◆ EXERCISE
Check the entries below and say how many lines include the word "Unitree". No other text is wanted.

:: DATA FOR THE TASK ::

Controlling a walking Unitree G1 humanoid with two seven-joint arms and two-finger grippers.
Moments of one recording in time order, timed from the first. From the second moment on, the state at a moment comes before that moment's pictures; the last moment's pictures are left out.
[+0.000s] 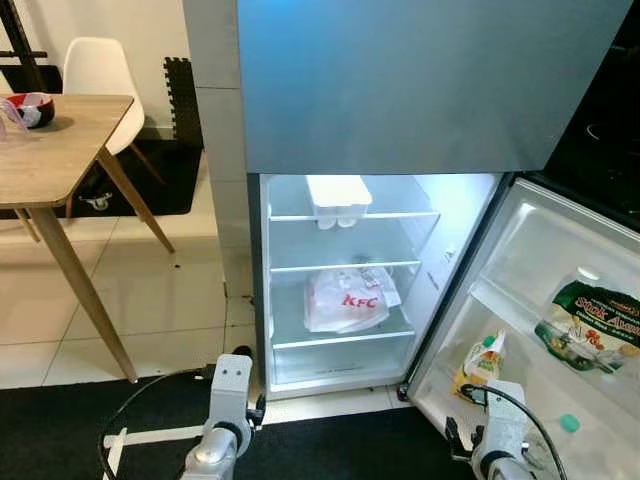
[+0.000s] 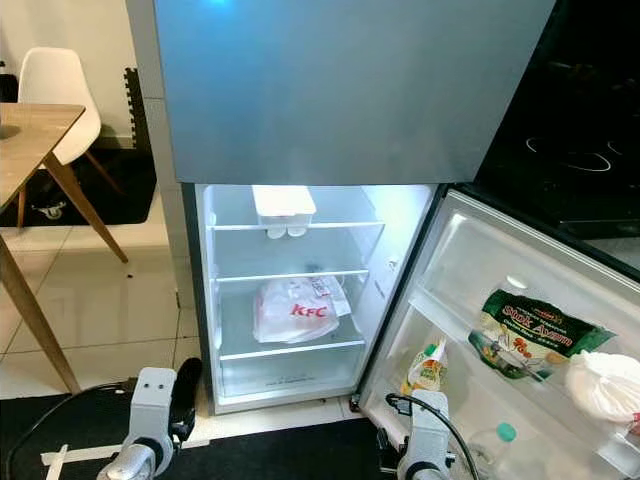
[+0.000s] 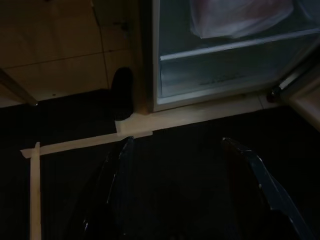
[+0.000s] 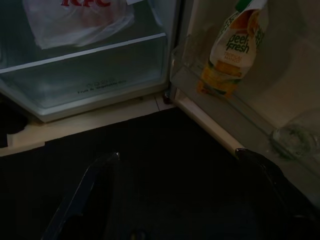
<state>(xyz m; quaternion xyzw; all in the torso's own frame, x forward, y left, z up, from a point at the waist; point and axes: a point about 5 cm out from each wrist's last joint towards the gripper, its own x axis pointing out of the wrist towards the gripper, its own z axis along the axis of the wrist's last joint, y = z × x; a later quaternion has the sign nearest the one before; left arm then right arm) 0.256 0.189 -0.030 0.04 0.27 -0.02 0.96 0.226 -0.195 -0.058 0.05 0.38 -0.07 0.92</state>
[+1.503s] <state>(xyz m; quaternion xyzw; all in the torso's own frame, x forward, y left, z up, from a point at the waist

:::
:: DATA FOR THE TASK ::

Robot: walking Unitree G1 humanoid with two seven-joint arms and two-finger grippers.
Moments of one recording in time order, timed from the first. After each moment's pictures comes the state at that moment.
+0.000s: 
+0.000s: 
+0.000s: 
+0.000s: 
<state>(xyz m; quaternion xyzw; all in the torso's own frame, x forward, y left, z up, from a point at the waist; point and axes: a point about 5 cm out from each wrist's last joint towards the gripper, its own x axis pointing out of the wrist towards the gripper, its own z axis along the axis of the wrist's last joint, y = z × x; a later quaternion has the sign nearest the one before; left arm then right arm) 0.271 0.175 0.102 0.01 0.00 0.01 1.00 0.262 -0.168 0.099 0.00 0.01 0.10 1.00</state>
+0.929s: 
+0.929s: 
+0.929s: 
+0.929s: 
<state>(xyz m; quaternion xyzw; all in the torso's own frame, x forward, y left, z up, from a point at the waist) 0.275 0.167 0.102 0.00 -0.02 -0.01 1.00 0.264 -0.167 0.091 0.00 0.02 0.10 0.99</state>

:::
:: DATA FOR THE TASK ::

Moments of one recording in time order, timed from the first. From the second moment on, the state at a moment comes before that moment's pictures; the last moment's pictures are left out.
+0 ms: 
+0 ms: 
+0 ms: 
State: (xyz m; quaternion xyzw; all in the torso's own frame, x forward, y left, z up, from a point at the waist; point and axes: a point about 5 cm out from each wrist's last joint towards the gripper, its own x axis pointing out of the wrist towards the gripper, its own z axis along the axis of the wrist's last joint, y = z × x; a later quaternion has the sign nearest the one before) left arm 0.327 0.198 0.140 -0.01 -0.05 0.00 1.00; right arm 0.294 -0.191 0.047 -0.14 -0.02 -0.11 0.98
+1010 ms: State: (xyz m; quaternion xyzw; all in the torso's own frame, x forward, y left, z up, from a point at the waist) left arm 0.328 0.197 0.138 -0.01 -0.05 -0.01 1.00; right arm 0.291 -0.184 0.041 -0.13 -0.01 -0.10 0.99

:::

◆ SOLUTION TO THIS PROBLEM
2